Yesterday was the 11th of November, Remembrance Day, where much of the world spends a solemn, silent minute recalling what a bloody useless waste of life The Great War was and tries to promise never to do that again. Hopefully one day it’ll hold. Lest we forget.
If you’ll allow it I’d like to quickly rant about all the people who seem to assume that generalised portions of the population (particularly my fellow Generation Y’ers) need to be reminded. I notice these people popping up in various media outlets (particularly radio and the more tabloid-y newspapers) every Remembrance Day and ANZAC Day (I’m sure it happens with other country’s nationally specific memorial holidays as well). Baby boomers and older Gen X’ers (I can generalise as well) who lament how little today’s youth know about our brave boys (sometimes they remember the girls too) who have worn and died for our great nation’s flag. They pipe up and mourn the lack of education kids receive these days on Gallipoli, perhaps make some pithy and faux-wise statement about the lessons of mateship and determination that can be drawn from the mythology. Words like ‘the ANZAC spirit’ get thrown about, making it sound more like a holiday special than the bloody failure of a campaign costing thousands of Aussie and Kiwi (and even more British) lives that it was (but hey, at least it gave us Mel Gibson).

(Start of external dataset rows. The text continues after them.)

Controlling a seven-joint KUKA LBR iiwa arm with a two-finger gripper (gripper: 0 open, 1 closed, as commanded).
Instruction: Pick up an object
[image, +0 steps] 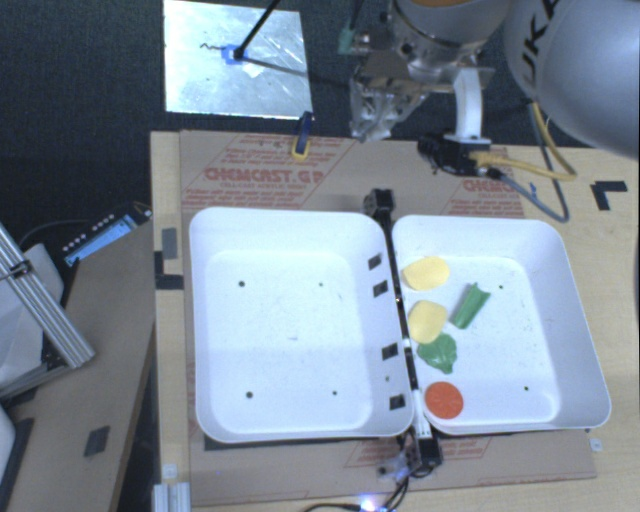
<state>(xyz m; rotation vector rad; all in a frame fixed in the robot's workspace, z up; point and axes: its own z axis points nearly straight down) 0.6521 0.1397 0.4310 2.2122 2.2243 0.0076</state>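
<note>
Orange disc (444, 400), near corner of right bin (570, 300); green leaf (438, 351), two yellow pieces (427, 321), green stick (469, 305) adjacent. Claw (373, 122) high beyond bins; finger state indeterminate. Advised: descend over the well-separated stick, clear of the divider wall.

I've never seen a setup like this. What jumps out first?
Bright little pieces cluster along the left side of the right bin: two yellow pieces, a green stick, a green blob and an orange disc. The robot's hand hangs above the bench's far edge, away from them.
</note>
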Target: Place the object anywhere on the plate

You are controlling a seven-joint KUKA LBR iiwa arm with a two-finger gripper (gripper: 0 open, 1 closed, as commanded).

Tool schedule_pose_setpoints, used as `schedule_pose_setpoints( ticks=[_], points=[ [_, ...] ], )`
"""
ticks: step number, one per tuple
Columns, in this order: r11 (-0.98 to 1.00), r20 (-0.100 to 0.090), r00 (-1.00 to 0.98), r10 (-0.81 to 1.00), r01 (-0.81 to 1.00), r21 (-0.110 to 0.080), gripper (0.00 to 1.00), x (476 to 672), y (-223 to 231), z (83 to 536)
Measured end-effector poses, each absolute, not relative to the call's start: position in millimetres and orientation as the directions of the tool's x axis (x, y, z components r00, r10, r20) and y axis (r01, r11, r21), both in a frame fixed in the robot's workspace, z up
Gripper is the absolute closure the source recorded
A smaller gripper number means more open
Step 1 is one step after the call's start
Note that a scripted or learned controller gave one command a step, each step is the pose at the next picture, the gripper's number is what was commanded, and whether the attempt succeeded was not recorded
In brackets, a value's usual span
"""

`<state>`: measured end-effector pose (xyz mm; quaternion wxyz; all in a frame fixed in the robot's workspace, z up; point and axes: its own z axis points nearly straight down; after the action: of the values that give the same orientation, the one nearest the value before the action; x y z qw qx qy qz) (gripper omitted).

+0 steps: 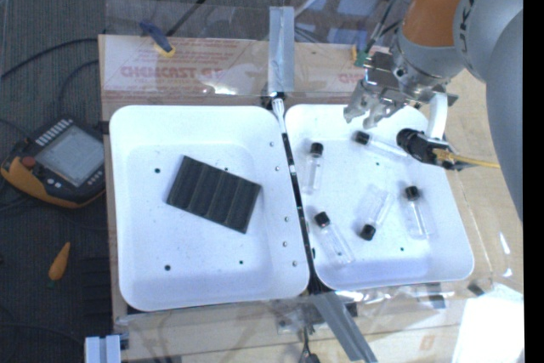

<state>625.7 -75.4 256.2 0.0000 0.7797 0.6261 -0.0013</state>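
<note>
A dark ribbed rectangular plate (212, 194) lies flat in the middle of the left bin (136, 132). Several clear vials with black caps are scattered in the right bin (450, 255): one near the divider (314, 166), one at the front (331, 235), one in the middle (374, 212). Another vial (382, 147) lies at the far side. My gripper (364, 115) hangs over the far edge of the right bin, just above that far vial. Its fingers (352, 111) are spread open with nothing between them.
A black plug with a yellow cable (422, 145) hangs from the wrist over the right bin. A teach pendant (64, 161) and an orange tool (58, 261) lie on the floor to the left. A clear panel (212, 64) stands behind the bins.
</note>
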Motion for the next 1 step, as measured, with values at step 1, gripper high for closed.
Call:
schedule_pose_setpoints(
  ticks=[1],
  points=[
    [-0.462,-0.004,0.462,0.887,0.887,-0.001,1.0,619.0,32.1,344.9]
  ],
)
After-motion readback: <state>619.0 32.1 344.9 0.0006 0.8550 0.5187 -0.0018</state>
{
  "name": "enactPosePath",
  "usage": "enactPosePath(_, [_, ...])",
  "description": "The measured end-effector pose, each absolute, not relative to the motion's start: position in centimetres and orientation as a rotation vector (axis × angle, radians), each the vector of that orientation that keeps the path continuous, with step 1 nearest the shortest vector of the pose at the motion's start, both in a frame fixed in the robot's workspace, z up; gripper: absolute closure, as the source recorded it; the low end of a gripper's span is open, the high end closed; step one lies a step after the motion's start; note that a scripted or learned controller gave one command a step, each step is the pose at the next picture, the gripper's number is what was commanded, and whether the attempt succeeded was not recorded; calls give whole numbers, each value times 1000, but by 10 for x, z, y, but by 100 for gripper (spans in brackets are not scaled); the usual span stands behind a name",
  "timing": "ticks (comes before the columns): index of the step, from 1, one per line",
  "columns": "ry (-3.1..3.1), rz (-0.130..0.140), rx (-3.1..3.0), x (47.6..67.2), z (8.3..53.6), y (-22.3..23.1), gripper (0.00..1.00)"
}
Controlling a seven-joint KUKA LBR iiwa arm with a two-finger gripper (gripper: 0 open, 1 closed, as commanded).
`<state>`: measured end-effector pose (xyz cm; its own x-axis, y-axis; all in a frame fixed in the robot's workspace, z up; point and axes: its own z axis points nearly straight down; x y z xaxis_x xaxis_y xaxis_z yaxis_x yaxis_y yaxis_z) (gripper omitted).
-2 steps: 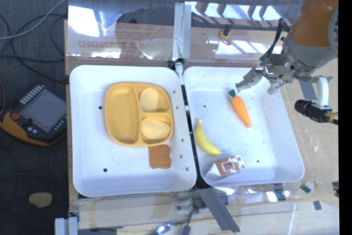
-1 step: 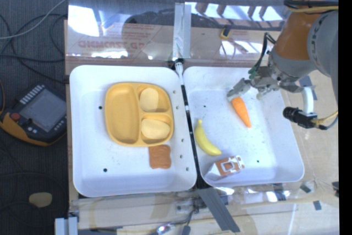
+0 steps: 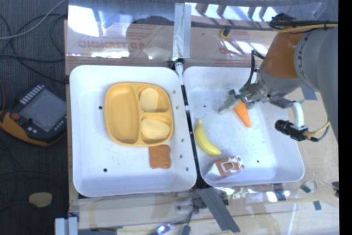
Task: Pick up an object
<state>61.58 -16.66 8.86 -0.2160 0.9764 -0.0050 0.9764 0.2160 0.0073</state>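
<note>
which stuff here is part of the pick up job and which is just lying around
In the job:
gripper, over the right bin
carrot, right beside the gripper
banana
small box

Lying about:
yellow tray in the left bin
brown biscuit
handheld controller

You are looking at two white bins: a left bin and a right bin. The left one is holding one yellow divided tray and one brown toast-like piece. The right one is holding one banana, one carrot and one small orange-and-white box.
</note>
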Motion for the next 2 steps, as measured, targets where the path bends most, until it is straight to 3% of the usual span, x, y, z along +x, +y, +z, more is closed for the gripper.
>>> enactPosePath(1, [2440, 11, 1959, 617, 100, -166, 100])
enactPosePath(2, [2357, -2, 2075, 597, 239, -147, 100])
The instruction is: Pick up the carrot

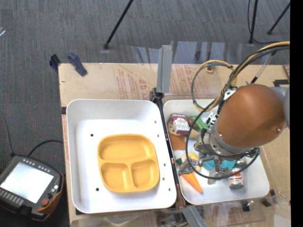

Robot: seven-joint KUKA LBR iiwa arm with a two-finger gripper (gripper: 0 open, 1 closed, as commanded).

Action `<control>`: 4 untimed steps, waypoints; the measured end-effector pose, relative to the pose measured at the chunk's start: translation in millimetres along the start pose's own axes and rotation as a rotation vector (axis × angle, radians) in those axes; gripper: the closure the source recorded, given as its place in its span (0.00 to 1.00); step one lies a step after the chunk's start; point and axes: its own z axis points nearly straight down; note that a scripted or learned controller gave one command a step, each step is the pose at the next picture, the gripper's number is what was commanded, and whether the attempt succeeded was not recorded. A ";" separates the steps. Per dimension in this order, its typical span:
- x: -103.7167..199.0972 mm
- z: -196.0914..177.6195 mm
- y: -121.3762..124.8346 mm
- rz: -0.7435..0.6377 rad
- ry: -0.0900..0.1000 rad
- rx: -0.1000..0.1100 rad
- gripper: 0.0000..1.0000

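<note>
Nearest item: one carrot (pixel 192 181), orange, lying at a slant near the front left corner of the right bin (pixel 261 187), tip toward the near right, apart from the bin's front wall. Item: one tool (pixel 208 163), mostly hidden beneath the arm's orange wrist housing (pixel 251 117); how far it stands open cannot be told, and nothing is seen held in it. It hangs low over the bin's middle, just beyond and to the right of the carrot. Step in hand, by judgement: the approach, grasp not yet made. Next move calls for a short shift toward the near left to centre over the carrot, a turn of the wrist to cross its long axis, then a descent. Further contents of the right bin: one small purple-and-white packet (pixel 180 124) at the far left; one small can with red label (pixel 236 179) at the near right; one green piece (pixel 202 123) and one teal piece (pixel 228 165), both partly covered and unidentified. Left bin (pixel 80 112): one yellow tray (pixel 128 162) of three compartments. Counter (pixel 113 82): two white bins side by side. Floor, near left: one handheld controller (pixel 28 186) with screen.
</note>
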 end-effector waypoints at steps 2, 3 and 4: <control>-5.8 0.0 5.2 -0.325 -0.001 0.001 0.00; -5.8 0.0 5.2 -0.325 -0.001 0.001 0.00; 3.0 0.2 2.2 -0.451 -0.002 0.001 0.00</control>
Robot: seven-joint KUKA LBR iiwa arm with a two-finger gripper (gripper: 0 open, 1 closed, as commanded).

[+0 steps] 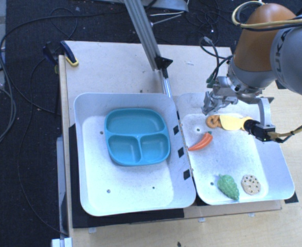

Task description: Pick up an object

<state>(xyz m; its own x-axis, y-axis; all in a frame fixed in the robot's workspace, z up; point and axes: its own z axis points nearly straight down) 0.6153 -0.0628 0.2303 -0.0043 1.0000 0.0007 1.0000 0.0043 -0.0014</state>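
Note:
My gripper (210,107) hangs over the far left corner of the right bin (274,163). Just below it lie a small orange round piece (212,121) and a yellow banana-like piece (232,122), side by side. An orange-red pepper (200,142) rests a little nearer, by the bin's left wall. At the bin's near end sit a green leafy vegetable (228,186) and a speckled cookie (250,184). I see nothing in the gripper.
The left bin (89,189) holds a blue divided plate (138,136). A slanted metal pole (143,27) comes down to the divider between the bins. Cables and a black connector (259,131) trail from the wrist over the right bin's far edge.

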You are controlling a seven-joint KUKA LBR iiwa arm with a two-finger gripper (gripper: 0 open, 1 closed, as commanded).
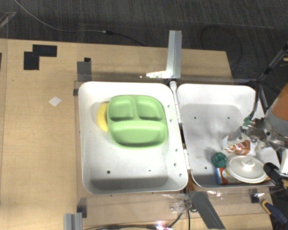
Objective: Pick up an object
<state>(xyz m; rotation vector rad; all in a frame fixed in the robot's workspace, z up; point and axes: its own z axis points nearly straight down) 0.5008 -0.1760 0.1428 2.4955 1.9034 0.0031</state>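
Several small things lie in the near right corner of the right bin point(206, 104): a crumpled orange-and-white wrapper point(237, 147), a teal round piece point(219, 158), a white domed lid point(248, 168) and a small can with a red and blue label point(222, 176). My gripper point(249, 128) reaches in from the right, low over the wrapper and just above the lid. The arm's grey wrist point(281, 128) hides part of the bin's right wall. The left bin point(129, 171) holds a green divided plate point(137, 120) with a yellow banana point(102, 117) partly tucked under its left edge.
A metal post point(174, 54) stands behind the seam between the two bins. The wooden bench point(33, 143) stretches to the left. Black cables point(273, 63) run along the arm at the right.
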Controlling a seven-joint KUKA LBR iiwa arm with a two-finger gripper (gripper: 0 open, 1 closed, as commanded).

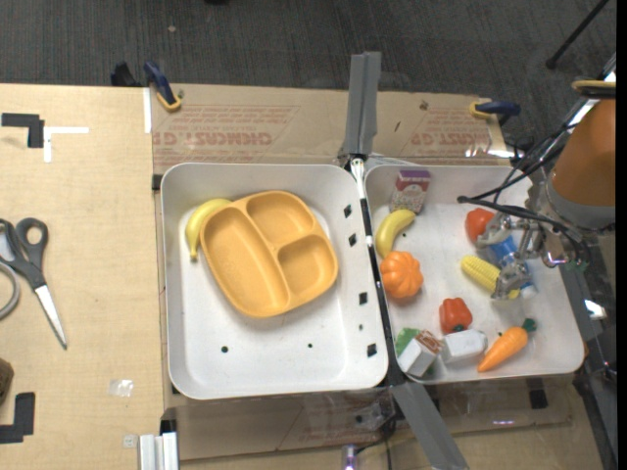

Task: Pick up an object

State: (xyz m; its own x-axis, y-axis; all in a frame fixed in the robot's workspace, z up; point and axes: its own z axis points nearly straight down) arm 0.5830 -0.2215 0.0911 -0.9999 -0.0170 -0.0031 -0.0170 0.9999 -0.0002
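A yellow divided plate [266,253] is lying in the left bin [186,360], touching a banana [201,221] at its left rim. In the right bin [560,360], a small pumpkin [402,273] and a toy corn cob [479,273] are resting near the hand [509,262]. The hand is hovering just beside the cob; I cannot tell how it is set. The cob is probably light, stiff, slick plastic, so gripping across its middle seems best.
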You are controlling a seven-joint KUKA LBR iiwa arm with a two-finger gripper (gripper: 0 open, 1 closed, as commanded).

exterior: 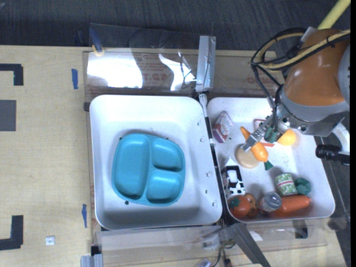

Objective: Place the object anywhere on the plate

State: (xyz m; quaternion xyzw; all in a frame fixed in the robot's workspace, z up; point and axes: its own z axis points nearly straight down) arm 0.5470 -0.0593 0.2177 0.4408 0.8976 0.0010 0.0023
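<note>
The blue plate (148,168) sits in the middle of the left bin (111,113) — a sectioned thing, one long compartment on its left and two smaller ones on its right, with nothing on it.

Over in the right bin (317,171) the gripper (261,138) is down near the bin's centre, its fingers closed around a small orange carrot-like piece (254,142) that shows between them, slanting from upper left to lower right. Just below it lies a pale round object (247,157), touching or nearly so — hard to say which. A yellow piece (287,137) sits just right of the gripper.

Along the bin's near edge: a tomato-like red piece (243,204), a grey can (271,201), a long carrot (293,204), a green-labelled can (285,183). A pinkish packet (223,125) lies by the left wall.
</note>
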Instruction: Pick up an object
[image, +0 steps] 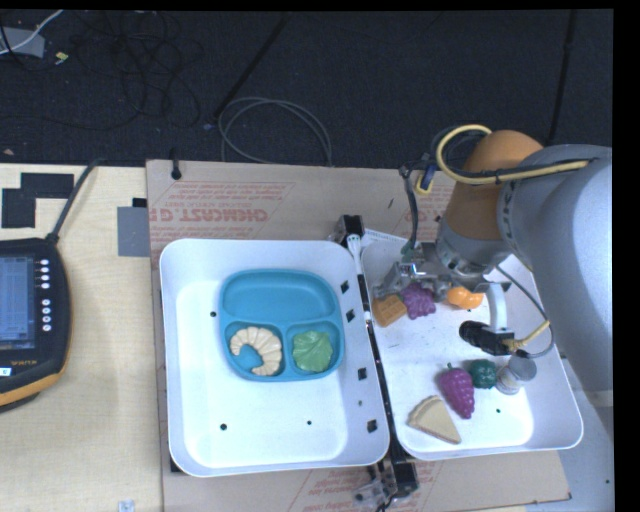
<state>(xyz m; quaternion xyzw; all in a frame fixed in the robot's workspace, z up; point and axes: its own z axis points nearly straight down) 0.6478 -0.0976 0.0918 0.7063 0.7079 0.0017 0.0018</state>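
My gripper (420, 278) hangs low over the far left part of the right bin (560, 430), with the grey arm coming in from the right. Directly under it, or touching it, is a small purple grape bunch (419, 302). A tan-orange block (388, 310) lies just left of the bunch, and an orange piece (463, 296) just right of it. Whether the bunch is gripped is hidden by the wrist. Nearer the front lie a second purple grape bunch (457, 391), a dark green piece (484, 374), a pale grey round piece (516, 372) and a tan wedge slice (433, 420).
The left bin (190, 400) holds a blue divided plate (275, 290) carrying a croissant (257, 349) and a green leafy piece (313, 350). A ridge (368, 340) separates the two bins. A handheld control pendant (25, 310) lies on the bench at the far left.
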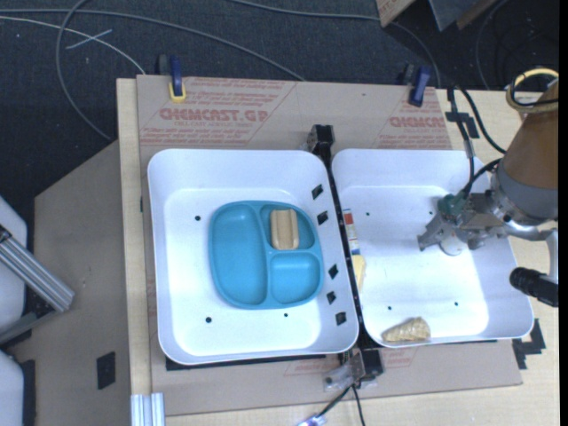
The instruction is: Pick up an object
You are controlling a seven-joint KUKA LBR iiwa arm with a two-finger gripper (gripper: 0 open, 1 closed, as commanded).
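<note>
Two white bins are seen side by side. In the left bin (pixel 177 264) one blue divided plate (pixel 264 254) is set, with one tan block (pixel 284 229) in its upper right compartment. In the right bin (pixel 390 193) one beige lump (pixel 406 330) is found near the front rim. The gripper (pixel 448 233) is positioned low over the right bin's right part, well apart from the lump; its jaw state cannot be told.

Left bin (pixel 177 238): holds a blue divided tray (pixel 240 264) with a tan block (pixel 283 229) in its upper right compartment.
Right bin (pixel 399 185): a tan crumbly piece (pixel 406 330) near the front rim.
End effector (pixel 448 235): low over the right bin's right half.
Worktop (pixel 222 105): cardboard-covered.
</note>
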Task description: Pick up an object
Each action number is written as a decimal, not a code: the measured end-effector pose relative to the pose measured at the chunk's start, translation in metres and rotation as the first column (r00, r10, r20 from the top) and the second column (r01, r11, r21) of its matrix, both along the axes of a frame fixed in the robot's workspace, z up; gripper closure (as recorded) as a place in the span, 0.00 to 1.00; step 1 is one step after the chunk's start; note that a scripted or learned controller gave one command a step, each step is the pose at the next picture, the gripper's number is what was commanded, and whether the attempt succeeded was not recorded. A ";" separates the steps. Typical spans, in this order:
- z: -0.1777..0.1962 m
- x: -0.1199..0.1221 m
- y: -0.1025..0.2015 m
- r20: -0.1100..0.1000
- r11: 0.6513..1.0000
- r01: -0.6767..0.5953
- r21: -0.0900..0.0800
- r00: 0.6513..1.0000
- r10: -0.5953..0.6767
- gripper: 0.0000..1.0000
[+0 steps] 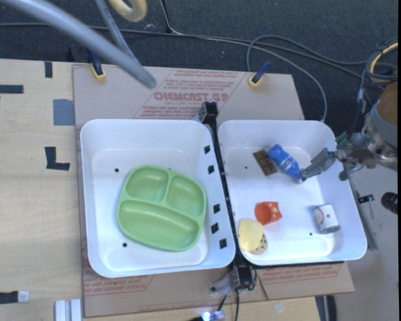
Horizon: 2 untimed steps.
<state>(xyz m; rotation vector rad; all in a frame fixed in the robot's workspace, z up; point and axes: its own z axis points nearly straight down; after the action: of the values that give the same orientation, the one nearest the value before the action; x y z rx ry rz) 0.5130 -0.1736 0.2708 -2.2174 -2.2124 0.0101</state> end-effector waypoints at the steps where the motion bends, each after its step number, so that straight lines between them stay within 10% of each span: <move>1: 0.005 0.002 0.000 0.010 1.000 -0.003 -0.002 1.000 0.003 0.00; 2: -0.059 0.004 0.000 0.004 1.000 -0.003 -0.001 1.000 0.003 0.00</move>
<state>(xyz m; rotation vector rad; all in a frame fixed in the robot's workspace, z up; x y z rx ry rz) 0.5174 -0.1733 0.2120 -2.2165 -2.2179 0.0067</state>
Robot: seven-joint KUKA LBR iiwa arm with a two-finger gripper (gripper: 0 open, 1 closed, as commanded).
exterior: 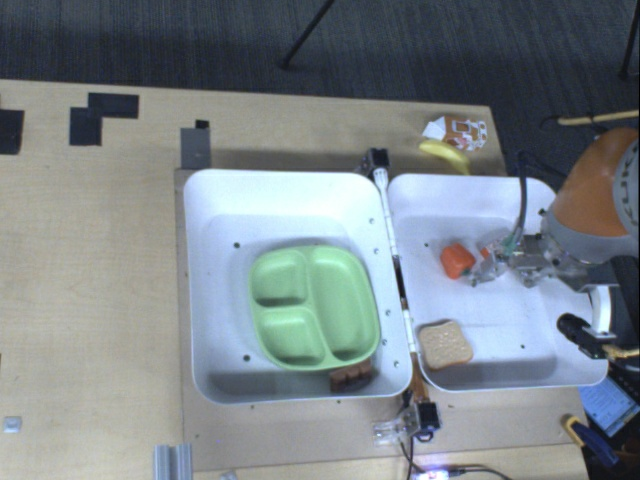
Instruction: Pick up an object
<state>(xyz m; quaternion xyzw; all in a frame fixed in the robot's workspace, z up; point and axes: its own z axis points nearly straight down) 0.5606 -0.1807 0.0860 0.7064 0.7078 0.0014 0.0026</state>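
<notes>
From above we count two white bins: the left bin (205, 268) holds one green divided plate (313, 306). The right bin (520, 363) holds one orange object (457, 260) and one bread slice (445, 344). The gripper (487, 266) sits just beside the orange object; jaw state unclear. The bench (90, 298) is pale wood, over dark carpet (200, 18).

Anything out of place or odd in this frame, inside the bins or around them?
A banana and a small printed item lie on the bench, outside the right bin. In the left bin, a brown object sits wedged by the green divided plate.
</notes>
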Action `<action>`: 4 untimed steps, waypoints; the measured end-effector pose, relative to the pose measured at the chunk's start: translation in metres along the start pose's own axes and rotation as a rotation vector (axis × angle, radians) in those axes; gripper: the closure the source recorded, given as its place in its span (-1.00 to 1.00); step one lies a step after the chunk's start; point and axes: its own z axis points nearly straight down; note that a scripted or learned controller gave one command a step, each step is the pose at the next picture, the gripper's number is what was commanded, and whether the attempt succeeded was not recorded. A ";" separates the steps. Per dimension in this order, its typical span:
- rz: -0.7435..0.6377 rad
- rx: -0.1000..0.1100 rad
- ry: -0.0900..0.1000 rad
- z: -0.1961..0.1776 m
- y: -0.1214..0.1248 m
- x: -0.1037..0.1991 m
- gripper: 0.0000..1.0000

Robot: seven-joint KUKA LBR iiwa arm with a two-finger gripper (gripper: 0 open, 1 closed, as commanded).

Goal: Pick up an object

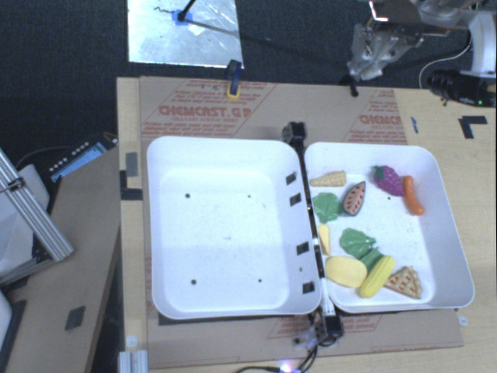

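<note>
We can't tell the fingers' state; the grey two-finger gripper (pixel 365 67) is hanging above the bench behind the right shallow white bin (pixel 450 231). Toys are lying there; we're judging the orange plastic carrot (pixel 412 196) best: it's near the bin's far side, only touching the purple grapes (pixel 388 179).

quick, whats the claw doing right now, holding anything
Claw: up above the bench behind the right bin, holding nothing visible; open or closed cannot be told.

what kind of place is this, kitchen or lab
Likely a robotics lab, not a kitchen: two white bins on a bench, toy food such as a plastic corn cob, and a robot arm overhead.
</note>
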 end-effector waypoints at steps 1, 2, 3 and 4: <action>0.000 0.002 0.000 -0.013 -0.019 0.022 1.00; 0.001 0.004 0.000 -0.013 -0.042 0.039 1.00; 0.001 0.004 0.000 -0.012 -0.047 0.058 1.00; 0.001 0.004 0.000 -0.013 -0.066 0.076 1.00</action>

I normally manage to ignore most of this, but every so often I see, hear or read something small that gets on my nerves. A year or two ago it was someone complaining on the radio about how the people who decide the national curriculum wanted to reduce the time spent studying Gallipoli in history (because they felt not enough time was being spent on the rest of the Great War we participated in, the ivory tower-living bastards!). This year, on Monday, it was someone else on the radio.
“I want to request a song,” the voice of a middle-aged woman chirped from the speakers at work, “and remind everyone that tomorrow is Remembrance Day. It’s particularly special to me, because I had relatives that served in the wars.”
Really? I felt like shouting at the radio, You think that people need to be reminded that tomorrow is Remembrance Day? Like a teacher reminding her pupils that tomorrow’s art day so they better bring their coloured pencils. People might not care about Remembrance day, I’m not so optimistic about my generation that I believe everybody does, but they certainly know what goddamn day it is. It’s one of those pervasive cultural nails hammered into us from an early age, like Christmas is on the 25th of December.
Then there’s the justification for the arrogance, that she had relatives that served. Y’know, just like everybody else. Seriously, these were called World Wars for a reason. The first one may have primarily involved Anglo-Europeans, but I had a great grandfather from the Middle Eastern half of my family that fought in British khaki during and in between both World Wars. Given the number of conflicts that have occurred since (Australia participated in the Korean, Vietnam and both Gulf Wars as well as many peacekeeping operations and the Malayan Emergency) and the number of immigrants from former and ongoing warzones, chances are everyone’s had family that have a worn one uniform or another. I suppose no one else cares?
I know this seems to be a pretty trivial thing to be pissed off at, and not in keeping with what the day is supposed to be about, but I get pissed off anyway. It just strikes me a whole lot of ‘look at me and how much I care!’ self-centred attention-seeking that trivialises what we’re supposed to be honouring. It assumes by default that no one else cares and that’s just not true, especially considering that with an ongoing deployment in Afghanistan and a re-deployment in Iraq to ‘assist’ the local army and militias in their fight against Islamic State, we have very recent war dead, very recent widows, very recent grieving families, and the very distinct possibility of more.
We don’t need to be reminded what day it is and what it’s about, because I doubt very much we’ll forget.